Material provided START

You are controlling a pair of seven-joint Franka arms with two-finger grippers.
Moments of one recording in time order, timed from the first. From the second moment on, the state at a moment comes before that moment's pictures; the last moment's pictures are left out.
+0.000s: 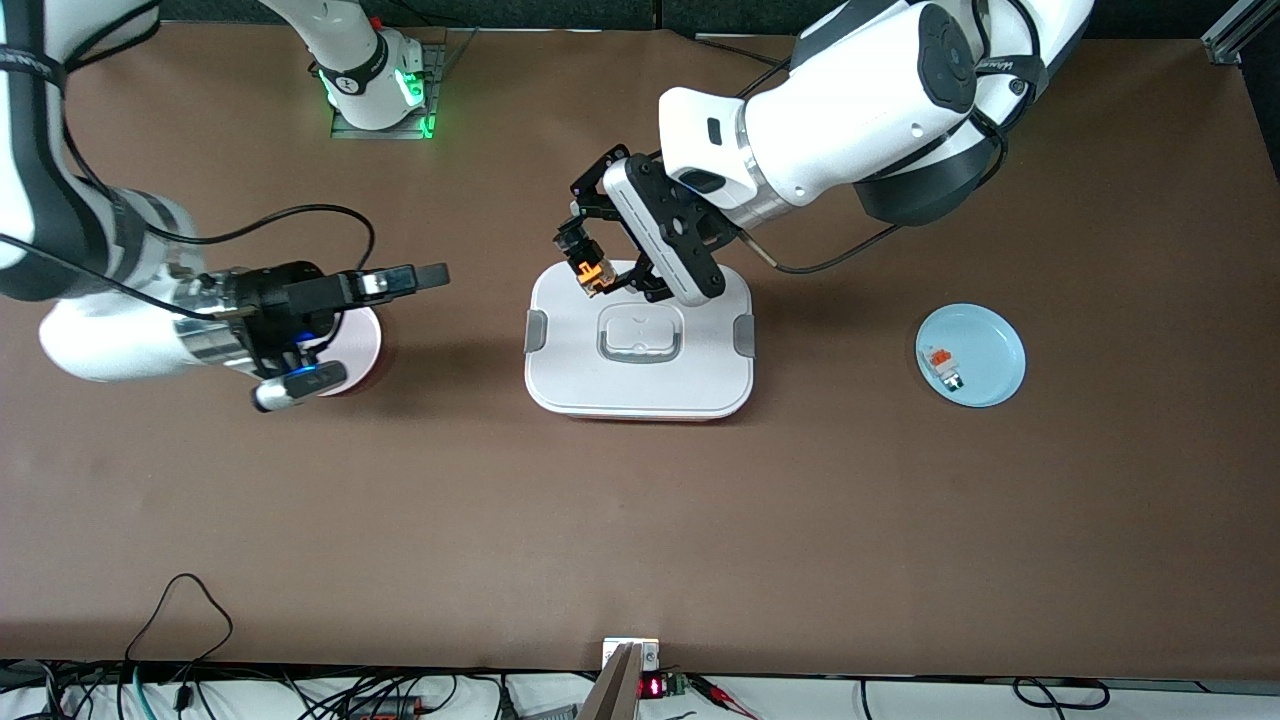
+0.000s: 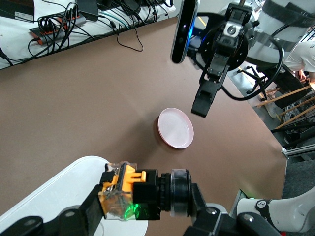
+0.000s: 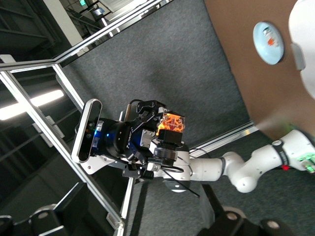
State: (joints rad) left arm -0.03 0.54 -0.83 -1.25 -0.22 2.19 0.07; right arm 0.16 0.41 -0.06 -1.62 1.65 1.43 0.03
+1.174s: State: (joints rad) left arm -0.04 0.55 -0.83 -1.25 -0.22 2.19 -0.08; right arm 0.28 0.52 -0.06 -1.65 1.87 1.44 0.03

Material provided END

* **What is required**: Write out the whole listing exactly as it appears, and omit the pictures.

* **Solution to this exercise**:
You are controlling a pair of seven-joint Franka arms with two-finger grippers.
Moments of one recording in time order, timed from the first. From the second moment on, the state at a moment comes before that moment's pictures; the last moment's pictures are left out.
+0.000s: 
+0.000s: 
+0.000s: 
State: (joints rad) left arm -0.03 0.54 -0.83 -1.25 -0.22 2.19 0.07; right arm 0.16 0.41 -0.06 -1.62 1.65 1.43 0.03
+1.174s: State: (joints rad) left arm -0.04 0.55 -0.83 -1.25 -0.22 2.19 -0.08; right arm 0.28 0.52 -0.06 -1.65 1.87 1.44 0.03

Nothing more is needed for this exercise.